I have brought this up before, usually to howls of anger, but…. I’ve spent my adult life in lefty spaces (media, academia, and activism), and have been surrounded by people who embrace non-traditional masculinity and endlessly critique the traditional form. And those gay men and straight women among them? Yeah, they almost inevitably liked traditionally masculine men when it came to sex and romance. The mind conceives but the body desires. I’d go to academic conferences and see women give impassioned presentations about how conventional masculinity is rape culture, but then later that night at the mixer they weren’t exactly rushing to flirt with the sensitive 5’7 guys. Because you don’t choose who you’re attracted to.
I’m all for diversifying the bodies we see in media, but we have to always bear in mind that no one can control who they’re attracted to and there’s nothing deficient about a man who isn’t attracted to a particular fat woman. I think it’s great to highlight different kinds of bodies, but it’s great because bodies are attractive in different ways – we’re still bowing to the god of being hot, who will never be woke. Widening concepts of sexiness represent progress, but not feminist progress. It’s not some blow struck against patriarchy or whatever. (I assure you that patriarchy is not threatened by sad guys jacking off to heavier models than they used to.) And it’s a symptom of a broader cultural addiction to trying to shoehorn every last development in human society into some reductive social justice frame that doesn’t fit. “There’s more ways to be attractive than our society has traditionally recognized, and actually a lot of guys find some fat women very hot” is a perfectly progressive and coherent message, a good one. Far better, anyway, than the mental gymnastics that people try to perform to somehow make hotness subject to the demand for equality and justice.

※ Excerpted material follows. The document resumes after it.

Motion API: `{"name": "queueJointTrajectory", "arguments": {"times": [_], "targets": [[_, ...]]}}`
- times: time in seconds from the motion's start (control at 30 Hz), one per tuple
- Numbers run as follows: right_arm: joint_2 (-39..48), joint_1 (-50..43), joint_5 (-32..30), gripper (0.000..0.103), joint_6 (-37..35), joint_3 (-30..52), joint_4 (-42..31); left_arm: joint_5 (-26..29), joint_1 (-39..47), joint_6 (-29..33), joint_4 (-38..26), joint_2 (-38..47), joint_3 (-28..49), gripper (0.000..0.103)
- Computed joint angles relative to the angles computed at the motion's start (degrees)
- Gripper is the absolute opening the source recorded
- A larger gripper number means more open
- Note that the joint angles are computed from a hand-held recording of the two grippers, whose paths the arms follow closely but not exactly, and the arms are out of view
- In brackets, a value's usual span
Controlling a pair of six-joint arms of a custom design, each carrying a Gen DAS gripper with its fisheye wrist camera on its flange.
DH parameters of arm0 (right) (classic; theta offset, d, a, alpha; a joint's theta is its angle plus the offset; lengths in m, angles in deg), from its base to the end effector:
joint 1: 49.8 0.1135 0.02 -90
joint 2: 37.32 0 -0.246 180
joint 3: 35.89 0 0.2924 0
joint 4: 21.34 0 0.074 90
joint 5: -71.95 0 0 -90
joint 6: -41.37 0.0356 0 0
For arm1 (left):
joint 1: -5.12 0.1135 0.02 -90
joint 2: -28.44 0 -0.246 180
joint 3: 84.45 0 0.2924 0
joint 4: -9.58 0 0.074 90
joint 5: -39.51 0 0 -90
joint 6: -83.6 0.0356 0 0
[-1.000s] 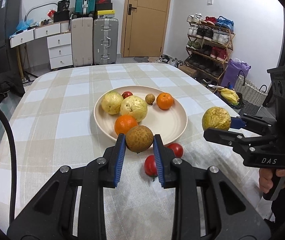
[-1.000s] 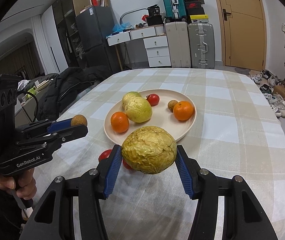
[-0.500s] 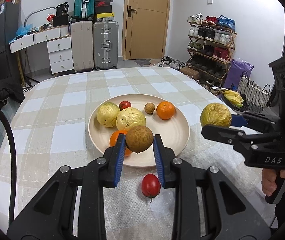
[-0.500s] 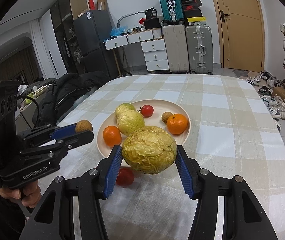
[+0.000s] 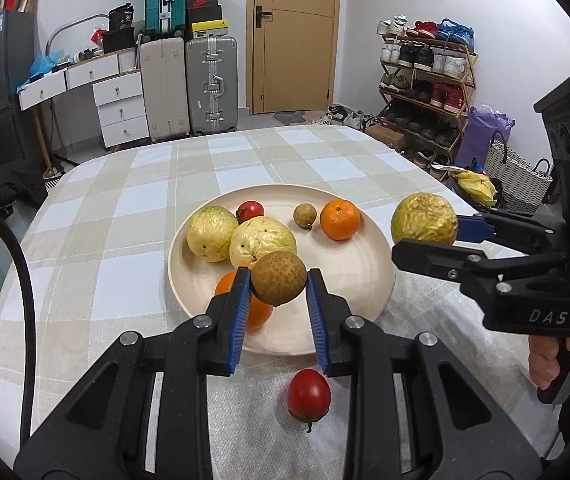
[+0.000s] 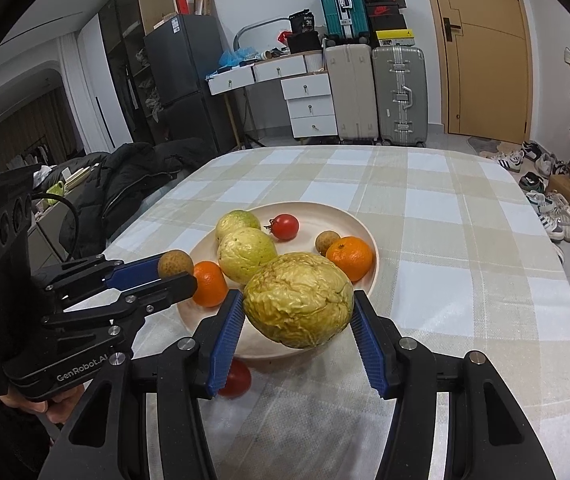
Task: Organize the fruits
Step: 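Lift and carry the bumpy fruit and brown fruit over the plate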
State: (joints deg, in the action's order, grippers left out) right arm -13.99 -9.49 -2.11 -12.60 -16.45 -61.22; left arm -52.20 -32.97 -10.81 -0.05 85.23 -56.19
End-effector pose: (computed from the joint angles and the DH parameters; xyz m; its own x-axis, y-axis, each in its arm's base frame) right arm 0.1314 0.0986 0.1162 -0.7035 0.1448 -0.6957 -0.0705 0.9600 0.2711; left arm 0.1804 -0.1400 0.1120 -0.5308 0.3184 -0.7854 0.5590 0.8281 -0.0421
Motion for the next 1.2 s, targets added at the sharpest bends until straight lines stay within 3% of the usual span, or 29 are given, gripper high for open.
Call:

As you know, I’m someone who believes that, for example, some lucky people are born inclined to be smart, or good at making music, or with an artist’s temperament. Some people deeply disagree. But nobody I’m aware of doubts that some people are just born beautiful, and life for the beautiful is not the same as life for the rest of us. We’re all dealt a hand, and we play it. Why can’t we accept that simple wisdom?